Within OFFICIAL, there is a greater emphasis on people, process and procedural assurances to address the fundamental risks.
OFFICIAL-SENSITIVE
Some OFFICIAL information is considered sensitive and could have damaging consequences if lost, stolen or published in the media. OFFICIAL-SENSITIVE is a descriptor within OFFICIAL. It identifies that the information requires safeguarding against unwarranted disclosure and will typically require more rigorous handling controls. It can be applied where the originator of the information (either document or email) considers that there is a requirement to reinforce the ‘need to know’ principle.
Content classified as OFFICIAL-SENSITIVE will be of a sensitive nature. Damaging consequences for an individual (or group of individuals), an organisation or forces could occur if there was unwarranted disclosure of the information.
The use of OFFICIAL-SENSITIVE should be by exception and should not be a default position. It should not become the norm for information that would have previously been classified as CONFIDENTIAL or RESTRICTED under GPMS.
All material marked OFFICIAL-SENSITIVE must include handling conditions. Reference on how to add these conditions should be outlined in force policies.
SECRET
Information categorised as SECRET is very sensitive and justifies heightened protective measures to safeguard against determined and highly capable threat actors. It should be used where information disclosure may compromise and seriously damage military capabilities, international relations or the investigation of serious organised crime.
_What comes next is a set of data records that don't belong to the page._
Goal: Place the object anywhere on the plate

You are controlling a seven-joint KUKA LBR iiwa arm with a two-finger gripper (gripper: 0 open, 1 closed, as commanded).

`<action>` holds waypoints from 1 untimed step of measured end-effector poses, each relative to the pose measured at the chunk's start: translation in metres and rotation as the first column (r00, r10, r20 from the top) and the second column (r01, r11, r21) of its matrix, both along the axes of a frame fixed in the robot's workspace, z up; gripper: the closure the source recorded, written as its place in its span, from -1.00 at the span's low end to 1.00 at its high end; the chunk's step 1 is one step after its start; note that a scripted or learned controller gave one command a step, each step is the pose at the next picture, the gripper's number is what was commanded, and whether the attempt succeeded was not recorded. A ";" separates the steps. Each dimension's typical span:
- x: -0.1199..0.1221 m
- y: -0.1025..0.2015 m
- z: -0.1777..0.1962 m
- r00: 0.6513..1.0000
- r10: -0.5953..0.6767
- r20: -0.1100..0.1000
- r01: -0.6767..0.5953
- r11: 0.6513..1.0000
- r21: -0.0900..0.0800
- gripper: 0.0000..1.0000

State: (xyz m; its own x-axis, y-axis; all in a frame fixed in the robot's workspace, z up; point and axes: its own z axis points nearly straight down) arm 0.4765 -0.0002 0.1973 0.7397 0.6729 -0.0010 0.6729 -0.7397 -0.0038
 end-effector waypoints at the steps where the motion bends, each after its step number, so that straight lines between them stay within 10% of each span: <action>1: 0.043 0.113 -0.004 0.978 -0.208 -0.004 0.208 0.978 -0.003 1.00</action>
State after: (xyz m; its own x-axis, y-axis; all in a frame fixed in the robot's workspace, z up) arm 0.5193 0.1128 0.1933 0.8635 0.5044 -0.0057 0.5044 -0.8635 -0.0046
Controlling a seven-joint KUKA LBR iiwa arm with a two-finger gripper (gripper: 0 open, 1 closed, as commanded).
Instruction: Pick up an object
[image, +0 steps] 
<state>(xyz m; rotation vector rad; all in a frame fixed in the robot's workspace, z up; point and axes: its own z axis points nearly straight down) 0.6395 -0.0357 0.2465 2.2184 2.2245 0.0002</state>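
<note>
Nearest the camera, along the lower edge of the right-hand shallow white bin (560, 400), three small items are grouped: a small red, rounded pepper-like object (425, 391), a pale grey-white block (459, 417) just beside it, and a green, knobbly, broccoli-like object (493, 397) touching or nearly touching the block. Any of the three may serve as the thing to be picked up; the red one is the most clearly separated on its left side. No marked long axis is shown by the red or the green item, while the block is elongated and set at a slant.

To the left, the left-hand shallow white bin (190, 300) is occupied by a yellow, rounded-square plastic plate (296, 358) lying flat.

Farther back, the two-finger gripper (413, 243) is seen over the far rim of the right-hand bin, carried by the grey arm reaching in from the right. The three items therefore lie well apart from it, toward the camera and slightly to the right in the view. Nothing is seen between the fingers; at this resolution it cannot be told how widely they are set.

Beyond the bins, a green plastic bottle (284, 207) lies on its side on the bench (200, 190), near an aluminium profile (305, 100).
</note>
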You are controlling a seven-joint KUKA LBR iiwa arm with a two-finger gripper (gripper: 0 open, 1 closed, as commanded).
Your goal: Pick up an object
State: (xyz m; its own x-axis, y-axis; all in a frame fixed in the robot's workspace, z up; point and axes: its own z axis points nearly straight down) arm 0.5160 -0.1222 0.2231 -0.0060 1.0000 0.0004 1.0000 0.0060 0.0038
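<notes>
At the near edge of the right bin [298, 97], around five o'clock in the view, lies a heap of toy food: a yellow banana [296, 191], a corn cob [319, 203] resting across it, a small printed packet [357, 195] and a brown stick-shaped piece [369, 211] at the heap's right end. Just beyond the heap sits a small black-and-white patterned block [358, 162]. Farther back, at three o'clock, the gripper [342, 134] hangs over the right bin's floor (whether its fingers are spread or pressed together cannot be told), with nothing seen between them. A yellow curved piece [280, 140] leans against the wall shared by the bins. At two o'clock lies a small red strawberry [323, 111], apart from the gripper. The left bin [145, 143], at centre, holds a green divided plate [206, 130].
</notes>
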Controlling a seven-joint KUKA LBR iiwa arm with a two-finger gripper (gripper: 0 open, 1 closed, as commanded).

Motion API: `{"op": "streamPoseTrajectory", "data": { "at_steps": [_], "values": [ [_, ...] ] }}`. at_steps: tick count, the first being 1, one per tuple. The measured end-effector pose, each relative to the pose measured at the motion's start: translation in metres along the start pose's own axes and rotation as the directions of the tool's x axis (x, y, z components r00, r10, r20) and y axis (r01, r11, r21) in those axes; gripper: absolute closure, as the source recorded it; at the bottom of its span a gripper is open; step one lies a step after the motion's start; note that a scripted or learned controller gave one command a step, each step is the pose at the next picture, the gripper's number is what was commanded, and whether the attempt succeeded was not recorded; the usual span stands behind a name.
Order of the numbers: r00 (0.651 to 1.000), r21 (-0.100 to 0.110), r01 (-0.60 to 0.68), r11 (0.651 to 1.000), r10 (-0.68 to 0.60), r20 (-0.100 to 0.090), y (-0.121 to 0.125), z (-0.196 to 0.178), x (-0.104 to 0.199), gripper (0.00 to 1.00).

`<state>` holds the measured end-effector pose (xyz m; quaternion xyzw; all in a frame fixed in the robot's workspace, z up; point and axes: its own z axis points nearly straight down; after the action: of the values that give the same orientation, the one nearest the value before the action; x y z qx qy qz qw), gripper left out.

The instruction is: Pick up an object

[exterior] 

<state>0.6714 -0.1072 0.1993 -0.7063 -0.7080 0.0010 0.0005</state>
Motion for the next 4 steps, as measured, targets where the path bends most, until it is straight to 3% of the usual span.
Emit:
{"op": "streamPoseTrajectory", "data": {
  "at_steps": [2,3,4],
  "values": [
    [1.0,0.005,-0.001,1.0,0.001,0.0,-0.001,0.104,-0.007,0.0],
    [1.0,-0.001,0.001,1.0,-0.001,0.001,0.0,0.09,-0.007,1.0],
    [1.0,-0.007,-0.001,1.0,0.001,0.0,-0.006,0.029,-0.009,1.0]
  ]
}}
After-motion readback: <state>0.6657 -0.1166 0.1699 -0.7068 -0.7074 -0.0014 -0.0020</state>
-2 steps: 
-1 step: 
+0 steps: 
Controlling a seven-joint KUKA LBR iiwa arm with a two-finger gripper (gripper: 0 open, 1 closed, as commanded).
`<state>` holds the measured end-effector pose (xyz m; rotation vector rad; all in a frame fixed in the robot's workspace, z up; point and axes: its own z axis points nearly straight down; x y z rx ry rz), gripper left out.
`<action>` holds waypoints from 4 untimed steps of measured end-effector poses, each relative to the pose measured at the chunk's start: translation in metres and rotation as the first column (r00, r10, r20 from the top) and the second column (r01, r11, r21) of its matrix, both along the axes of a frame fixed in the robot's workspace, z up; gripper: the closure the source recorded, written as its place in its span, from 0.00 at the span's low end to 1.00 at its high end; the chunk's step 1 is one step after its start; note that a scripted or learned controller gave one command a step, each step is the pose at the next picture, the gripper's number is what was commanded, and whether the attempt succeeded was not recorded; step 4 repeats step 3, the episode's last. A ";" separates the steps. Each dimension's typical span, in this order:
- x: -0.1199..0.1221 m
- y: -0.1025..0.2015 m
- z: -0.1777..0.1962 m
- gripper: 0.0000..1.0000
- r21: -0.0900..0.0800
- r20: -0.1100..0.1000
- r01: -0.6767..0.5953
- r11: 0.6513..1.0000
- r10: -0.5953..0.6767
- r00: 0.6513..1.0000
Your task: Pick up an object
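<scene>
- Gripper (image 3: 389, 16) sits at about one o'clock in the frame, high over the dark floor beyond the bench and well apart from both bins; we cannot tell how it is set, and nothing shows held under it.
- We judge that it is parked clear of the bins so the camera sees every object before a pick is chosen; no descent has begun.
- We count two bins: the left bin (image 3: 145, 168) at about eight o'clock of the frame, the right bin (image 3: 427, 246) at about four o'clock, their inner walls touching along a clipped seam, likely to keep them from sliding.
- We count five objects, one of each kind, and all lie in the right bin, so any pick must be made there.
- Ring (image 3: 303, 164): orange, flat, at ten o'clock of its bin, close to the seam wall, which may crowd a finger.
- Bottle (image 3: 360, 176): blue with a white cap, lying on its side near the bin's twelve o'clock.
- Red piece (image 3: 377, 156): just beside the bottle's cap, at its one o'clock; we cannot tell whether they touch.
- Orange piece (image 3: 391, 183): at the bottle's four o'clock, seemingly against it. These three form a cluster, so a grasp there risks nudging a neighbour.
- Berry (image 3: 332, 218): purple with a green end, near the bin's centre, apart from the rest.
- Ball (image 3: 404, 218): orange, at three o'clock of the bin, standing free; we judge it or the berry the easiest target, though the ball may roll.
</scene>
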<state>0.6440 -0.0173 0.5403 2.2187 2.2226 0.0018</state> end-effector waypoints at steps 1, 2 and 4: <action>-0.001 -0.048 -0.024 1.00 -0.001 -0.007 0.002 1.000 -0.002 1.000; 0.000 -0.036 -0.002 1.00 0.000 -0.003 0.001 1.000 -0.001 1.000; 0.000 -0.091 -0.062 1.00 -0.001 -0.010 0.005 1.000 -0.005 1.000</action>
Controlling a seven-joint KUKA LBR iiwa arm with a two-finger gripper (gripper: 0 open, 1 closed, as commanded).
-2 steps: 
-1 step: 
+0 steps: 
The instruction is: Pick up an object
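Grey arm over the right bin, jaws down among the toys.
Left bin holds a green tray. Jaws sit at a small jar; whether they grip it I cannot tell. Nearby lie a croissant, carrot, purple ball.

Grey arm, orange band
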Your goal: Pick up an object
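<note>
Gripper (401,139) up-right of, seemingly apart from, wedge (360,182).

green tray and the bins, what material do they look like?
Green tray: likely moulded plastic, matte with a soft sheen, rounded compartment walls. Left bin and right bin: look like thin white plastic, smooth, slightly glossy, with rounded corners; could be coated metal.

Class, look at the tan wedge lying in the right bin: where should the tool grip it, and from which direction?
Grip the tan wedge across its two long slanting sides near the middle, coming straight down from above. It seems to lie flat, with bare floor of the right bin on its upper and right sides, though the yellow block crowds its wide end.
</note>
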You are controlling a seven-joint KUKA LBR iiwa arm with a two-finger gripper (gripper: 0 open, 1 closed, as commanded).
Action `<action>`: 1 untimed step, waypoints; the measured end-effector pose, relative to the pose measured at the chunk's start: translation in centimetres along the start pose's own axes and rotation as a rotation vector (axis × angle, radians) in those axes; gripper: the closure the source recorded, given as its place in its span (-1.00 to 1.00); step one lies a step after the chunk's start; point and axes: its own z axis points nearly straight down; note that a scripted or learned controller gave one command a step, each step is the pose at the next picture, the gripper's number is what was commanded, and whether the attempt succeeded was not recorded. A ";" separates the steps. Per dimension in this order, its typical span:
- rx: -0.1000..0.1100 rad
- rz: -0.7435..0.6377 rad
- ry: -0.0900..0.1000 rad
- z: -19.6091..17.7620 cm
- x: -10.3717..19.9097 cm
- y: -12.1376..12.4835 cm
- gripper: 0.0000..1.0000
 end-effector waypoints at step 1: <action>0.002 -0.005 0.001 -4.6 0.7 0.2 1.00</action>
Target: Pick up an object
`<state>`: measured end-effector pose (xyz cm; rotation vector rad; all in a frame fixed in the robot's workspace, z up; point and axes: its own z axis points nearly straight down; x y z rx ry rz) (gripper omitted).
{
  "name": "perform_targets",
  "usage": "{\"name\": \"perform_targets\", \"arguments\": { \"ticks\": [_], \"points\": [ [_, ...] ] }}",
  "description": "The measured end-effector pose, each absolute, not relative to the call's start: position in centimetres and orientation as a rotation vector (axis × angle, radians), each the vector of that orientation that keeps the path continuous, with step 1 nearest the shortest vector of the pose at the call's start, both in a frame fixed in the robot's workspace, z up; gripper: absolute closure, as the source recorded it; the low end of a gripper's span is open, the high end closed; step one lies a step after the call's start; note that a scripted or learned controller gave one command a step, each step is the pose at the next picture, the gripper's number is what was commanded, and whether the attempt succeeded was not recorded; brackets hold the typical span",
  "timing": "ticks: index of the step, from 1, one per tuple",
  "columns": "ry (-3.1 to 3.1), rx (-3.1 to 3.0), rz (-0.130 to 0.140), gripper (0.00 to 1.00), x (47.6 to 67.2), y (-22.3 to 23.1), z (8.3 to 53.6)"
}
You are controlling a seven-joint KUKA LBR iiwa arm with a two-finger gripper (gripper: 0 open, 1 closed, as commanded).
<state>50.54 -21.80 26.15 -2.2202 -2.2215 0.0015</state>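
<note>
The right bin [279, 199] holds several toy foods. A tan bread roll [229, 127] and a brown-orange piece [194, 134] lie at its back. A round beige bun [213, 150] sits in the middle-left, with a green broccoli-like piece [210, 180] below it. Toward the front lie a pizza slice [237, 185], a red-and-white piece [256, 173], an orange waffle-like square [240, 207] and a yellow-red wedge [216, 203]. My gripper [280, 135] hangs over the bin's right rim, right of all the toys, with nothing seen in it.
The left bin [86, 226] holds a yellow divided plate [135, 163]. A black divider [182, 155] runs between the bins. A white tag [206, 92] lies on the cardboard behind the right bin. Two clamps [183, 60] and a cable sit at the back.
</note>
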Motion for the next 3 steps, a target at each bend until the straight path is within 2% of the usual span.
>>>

This information could cause:
- a threat to life directly leading to limited loss of life
- disruption to emergency service activities that requires emergency powers to be invoked (for example, military assistance to the emergency service) to meet expected levels of service
- major, long-term impairment to the ability to investigate serious crime (as defined in legislation)
- a number of criminal convictions to be declared unsafe or referred to appeal (for example, through persistent and undetected compromise of an evidence-handling system)
It is likely that most police staff will only occasionally have access to SECRET material and usually only in controlled circumstances. Enhanced security vetting is required for regular access.
TOP SECRET
Information categorised as TOP SECRET is the most sensitive information requiring the highest levels of protection from the most serious threats. This information could compromise and cause widespread loss of life or threaten the security or economic wellbeing of the country or friendly nations. In addition, this information could:
- directly threaten the internal stability of the UK or friendly countries, leading to widespread instability
- cause major, long-term impairment to the ability to investigate serious organised crime (as defined in legislation)
- cause the collapse of the UK judicial system
It is highly unlikely that most police staff will ever be granted access to TOP SECRET material. If so, it will be in very specific circumstances. Highest-security vetting is mandatory for any access.